Egypt and Orientalism

    In 1798, Napoleon Bonaparte set out to conquer Egypt. He did not only bring along soldiers on this journey though. He also brought with him engineers, scientists, and archeologists from the Commission of Science and Arts. Their goal was to enlighten the people and learn about Egyptian history. In September of 1798, after he had begun his military conquest, Napolean formed the Institut d’Égypte to accomplish these goals. His team of scientists and engineers began their work zealously, though many of them had little experience or knowledge of the area or its history. For example, when the artist Dominique Vivant Denon discovered The Book of the Dead (a funerary text), he falsely believed he was the first person to ever discover that ancient Egyptians wrote on papyri (Brier).

    Despite their lack of experience and knowledge, the French made several important discoveries.
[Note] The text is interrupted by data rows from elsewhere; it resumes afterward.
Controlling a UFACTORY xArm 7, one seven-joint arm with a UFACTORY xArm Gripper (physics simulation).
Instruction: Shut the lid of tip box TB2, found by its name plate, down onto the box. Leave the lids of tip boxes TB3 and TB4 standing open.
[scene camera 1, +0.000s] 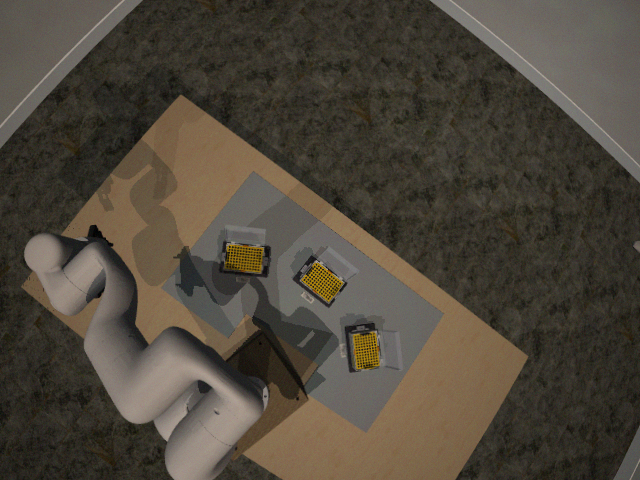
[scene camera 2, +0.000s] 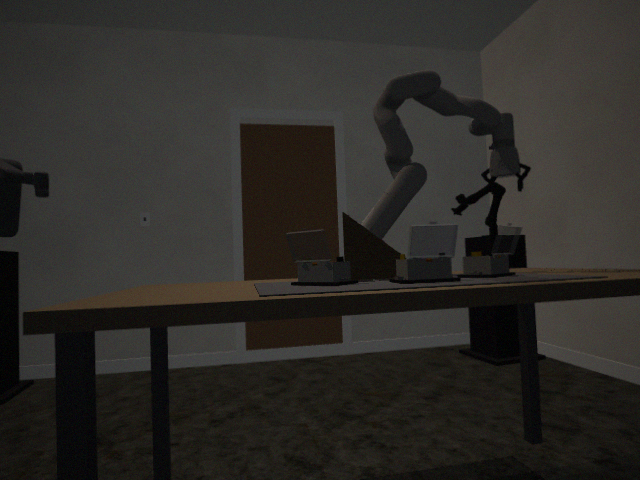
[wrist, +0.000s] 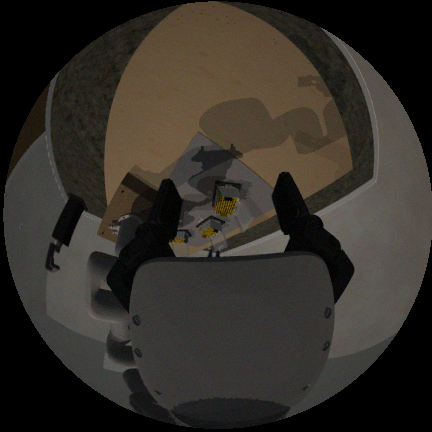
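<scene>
There's a grey mat here, and (scene camera 1: 374, 295) and (scene camera 2: 365, 286) are the same spot on it.
</scene>
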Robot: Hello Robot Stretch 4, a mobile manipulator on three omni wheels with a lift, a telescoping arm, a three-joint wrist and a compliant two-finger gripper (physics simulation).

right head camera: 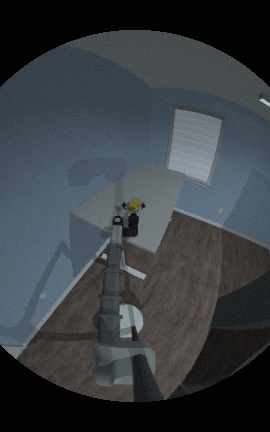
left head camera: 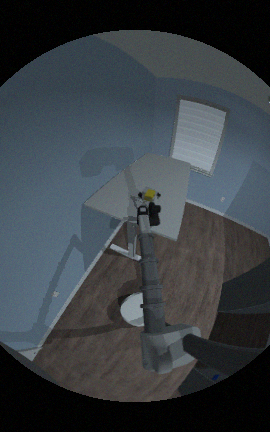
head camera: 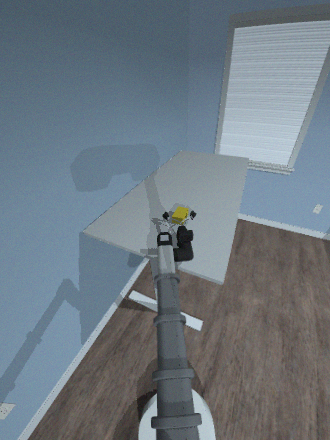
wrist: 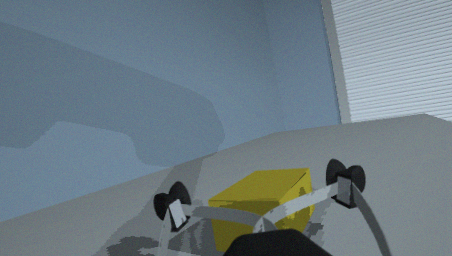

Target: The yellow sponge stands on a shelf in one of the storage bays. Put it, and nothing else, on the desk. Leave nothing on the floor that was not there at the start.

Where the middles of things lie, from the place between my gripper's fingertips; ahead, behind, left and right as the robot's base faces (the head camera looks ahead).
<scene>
Right now the yellow sponge [wrist: 261, 191] is 1 cm to the right of my hand and 2 cm below it.
</scene>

One of the most significant was the discovery of the Rosetta Stone in 1799 which became an important tool in deciphering ancient Egyptian. Members of the Institut also explored the now famous Valley of Kings, a valley where many pharaohs and other Egyptian nobility had been buried. They also documented details about the city of Antinoöpolis which was the best preserved Roman city in Egypt until it was destroyed later in the century. The discoveries of the Institut were compiled into the Description de l'Égypte, a publication that ran from 1798 to 1828. The Description also included the first comprehensive map of Egypt. The Description became the cornerstone of Egyptology for many years following its publication. The French kept many of the artifacts that they discovered or sent them to be on display in Europe.
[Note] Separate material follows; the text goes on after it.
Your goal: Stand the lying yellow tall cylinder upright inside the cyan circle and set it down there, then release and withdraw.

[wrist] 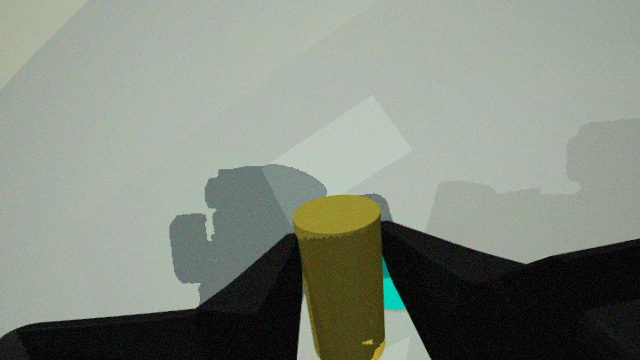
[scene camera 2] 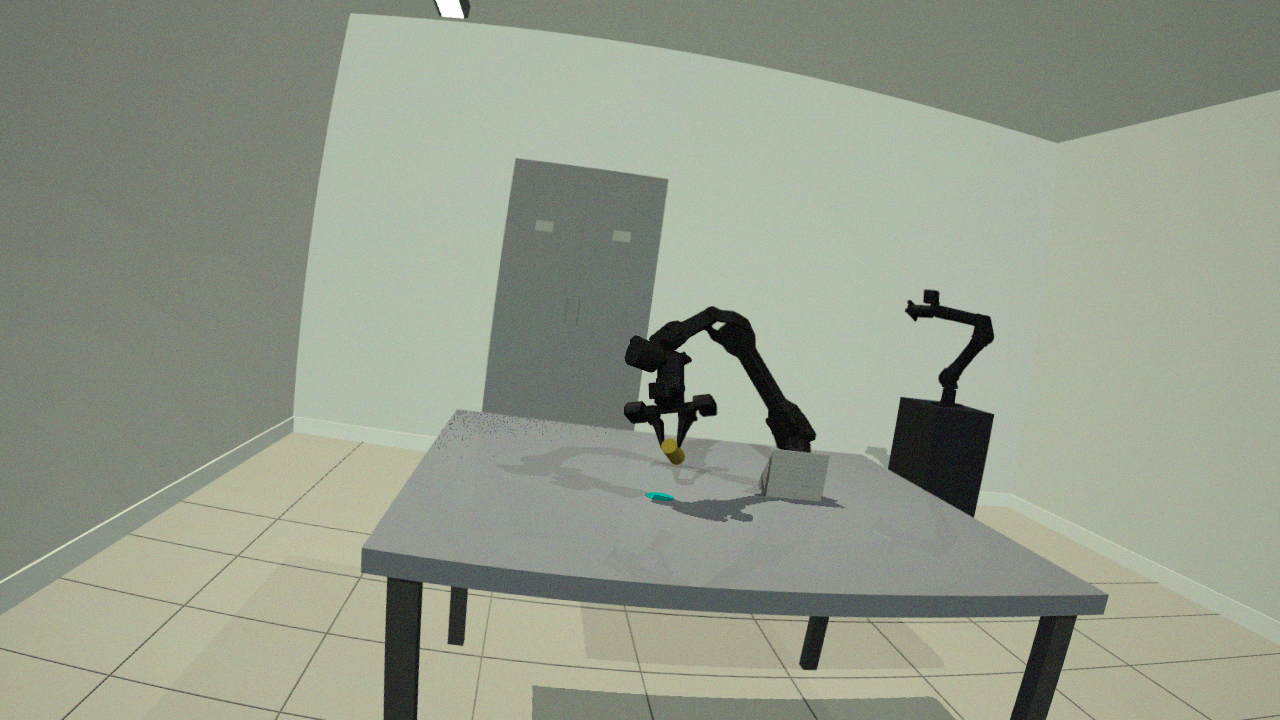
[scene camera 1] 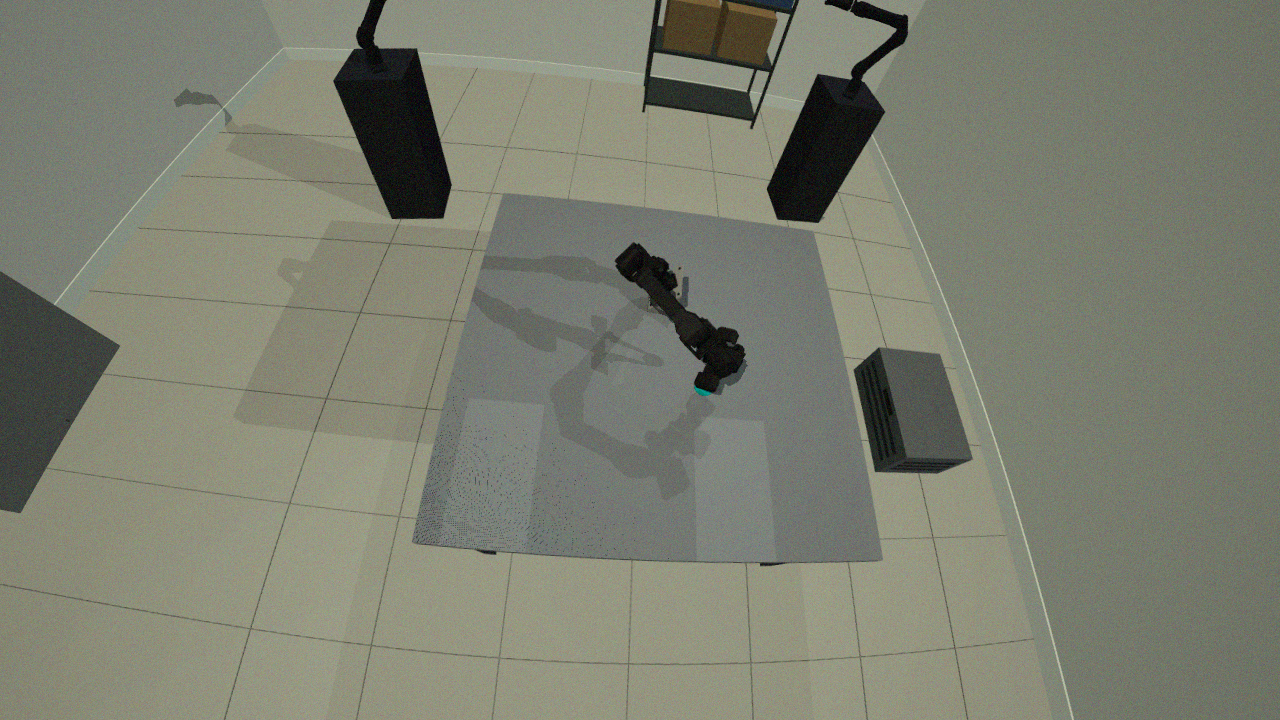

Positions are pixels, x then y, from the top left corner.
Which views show my gripper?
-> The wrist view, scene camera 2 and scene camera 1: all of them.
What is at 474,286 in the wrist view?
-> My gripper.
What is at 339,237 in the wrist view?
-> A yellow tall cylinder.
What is my gripper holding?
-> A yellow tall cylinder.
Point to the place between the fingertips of my gripper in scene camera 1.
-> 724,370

    Napoleon and the Institut’s enthusiasm for conquering and “discovering” the East reflects the orientalist sentiments of the time. The East was seen as an ancient land of mystery and wealth. This is apparent in Napoleon's writings. He said of his desire to conquer Egypt, “Europe presents no field for glorious exploits; no great empires or revolutions are to be found, but in the East where there are six hundred million men.… My glory is declining. This little corner of Europe is too small to supply it. We must go East. All the great men of the world have there acquired their celebrity” (Brier). Though the glorious past of the East was recognized, many Europeans like Napolean believed that its future was in European hands.

    Growing interest in the East and its history due to these discoveries fueled much of the Orientalism of the Romantic period. For example, the first shipment of Egyptian artifacts intended for the British Museum arrived in England in 1818. Enthusiasm and interest were high among the public to see these artifacts. This enthusiasm directly influenced Shelly’s “Ozymandias,” as he was inspired to write it after discussing some of the archeological finds in Egypt with his friend Horace Smith. Of course, Shelly had never been to Egypt, but the French’s archeological work had provided the fruit of inspiration (Rodenbeck). 

 

Sources:

Brier, Bob. “Napoleon in Egypt.” Archaeology, vol. 52, no. 3, May 1999, pp. 44–53. EBSCOhost, https://search.ebscohost.com/login.aspx?direct=true&db=aph&AN=1986792.

Rodenbeck, John, and ﺭﻭﺩﻧﺒﻚﺟﻮﻥ. “Travelers from an Antique Land: Shelley’s Inspiration for ‘Ozymandias’ / ﺍﻟﻤﺮﺗﺤﻠﻮﻥ ﻣﻦ ﺃﺭﺽ ﺑﺎﺋﺪﺓ : ﻣﺼﺎﺩﺭ ﺍﻟﻮﺣﻲ ﻋﻨﺪ ﺷﻴﻠﻲ ﻓﻲ ﻧﻈﻤﻪ ﻟﻘﺼﻴﺪﺓ "ﺃﻭﺯﻳﻤﺎﻧﺪﻳﺎﺱ.” Alif: Journal of Comparative Poetics, no. 24, 2004, pp. 121–48, https://doi.org/10.2307/4047422. Accessed 29 Apr. 2022.

Tawadros, Edward. "History of geology in Egypt." Earth Sciences History, vol. 31, no. 1, Jan. 2012, pp. 1+. Gale In Context: Science, link.gale.com/apps/doc/A328851662/SCIC?u=utahvalley&sid=bookmark-SCIC&xid=c730c753. Accessed 28 Apr. 2022.